Sierpinski tetrahedron

While ago, I have a blog about a template error. I finally finished it today. I made a Sierpinski tetrahedron generator. http://en.wikipedia.org/wiki/Sierpinski_triangle
This time, I would like to learn OpenMesh (http://www.openmesh.org). I have my own mesh library, but usually I would like to solve a problem, so if there is a well developed open source library, I think it is better to switch to it. Figure 1 shows how to get consistent list of vertices by OpenMesh. Here, "consistent" means, I always would like to have the vertices indexed as in the Figure 1, up. For example, if O_1 and O_3 are exchanged, I have a problem to create a Sierpinski tetrahedron.

Figure 1: tetrahedron configuration

Figure2: creation rule 1

Figure 3: creation rule2

Actually, I don't know what is the best way to do that, I depends on the OpenMesh's face halfedge circulator. If anybody knows better way, please give me a comment. In my method, first I need to guarantee the input is a tetrahedron. This is done as following:

1. Pick one face, f0.

2. Get 1-ring neighbor faces of f0 by the face face circulator. Now    we have four faces (f0, f1, f2, f3). If we could not get four,    there is a boundary. But, a tetrahedron has no boundary, therefore    f0 is not a tetrahedron face.

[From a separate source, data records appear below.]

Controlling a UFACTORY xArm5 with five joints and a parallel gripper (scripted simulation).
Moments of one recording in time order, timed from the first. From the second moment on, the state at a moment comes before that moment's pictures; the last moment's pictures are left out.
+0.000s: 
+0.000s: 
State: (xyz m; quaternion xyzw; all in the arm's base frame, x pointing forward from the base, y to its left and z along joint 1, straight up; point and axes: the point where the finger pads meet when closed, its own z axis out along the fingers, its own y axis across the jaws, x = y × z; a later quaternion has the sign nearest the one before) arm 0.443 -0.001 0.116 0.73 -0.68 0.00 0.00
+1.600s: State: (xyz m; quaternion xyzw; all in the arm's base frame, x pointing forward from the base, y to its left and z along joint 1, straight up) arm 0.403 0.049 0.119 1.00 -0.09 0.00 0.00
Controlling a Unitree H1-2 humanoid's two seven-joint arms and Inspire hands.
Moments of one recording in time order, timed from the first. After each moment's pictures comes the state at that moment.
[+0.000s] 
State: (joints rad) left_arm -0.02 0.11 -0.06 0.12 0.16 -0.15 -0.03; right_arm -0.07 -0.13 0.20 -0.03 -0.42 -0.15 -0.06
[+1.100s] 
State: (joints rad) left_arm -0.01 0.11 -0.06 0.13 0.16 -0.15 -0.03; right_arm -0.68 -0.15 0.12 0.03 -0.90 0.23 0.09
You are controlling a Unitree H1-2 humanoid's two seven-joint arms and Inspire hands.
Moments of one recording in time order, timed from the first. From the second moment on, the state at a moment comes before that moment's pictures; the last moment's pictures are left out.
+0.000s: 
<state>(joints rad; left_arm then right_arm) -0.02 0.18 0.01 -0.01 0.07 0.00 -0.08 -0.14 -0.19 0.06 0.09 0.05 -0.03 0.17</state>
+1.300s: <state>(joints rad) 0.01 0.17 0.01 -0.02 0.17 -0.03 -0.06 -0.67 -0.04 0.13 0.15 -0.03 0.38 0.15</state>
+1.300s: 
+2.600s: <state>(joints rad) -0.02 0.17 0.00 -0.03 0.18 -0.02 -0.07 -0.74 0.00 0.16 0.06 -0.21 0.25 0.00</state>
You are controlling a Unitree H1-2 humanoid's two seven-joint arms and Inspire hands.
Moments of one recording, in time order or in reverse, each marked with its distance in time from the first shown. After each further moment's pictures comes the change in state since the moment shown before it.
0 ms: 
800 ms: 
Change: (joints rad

3. For all {f0, f1, f2, f3}, get 1-ring neighbor faces and check    all are one of {f0, f1, f2, f3}. If we found an unknown face, this    is not a tetrahedron. Actually, f1, f2, f3 are obtained by f0's    face face circulator, therefore, we don't need to check the f0.

When we got a consistent vertex list, follow the Figure 2 and 3 rule to generate the Sierpinski tetrahedron. The OpenGL rendered result is shown in the following figures. This is nothing new and nothing complicated, but, I have not program anything related with a mesh, it was fun to do that.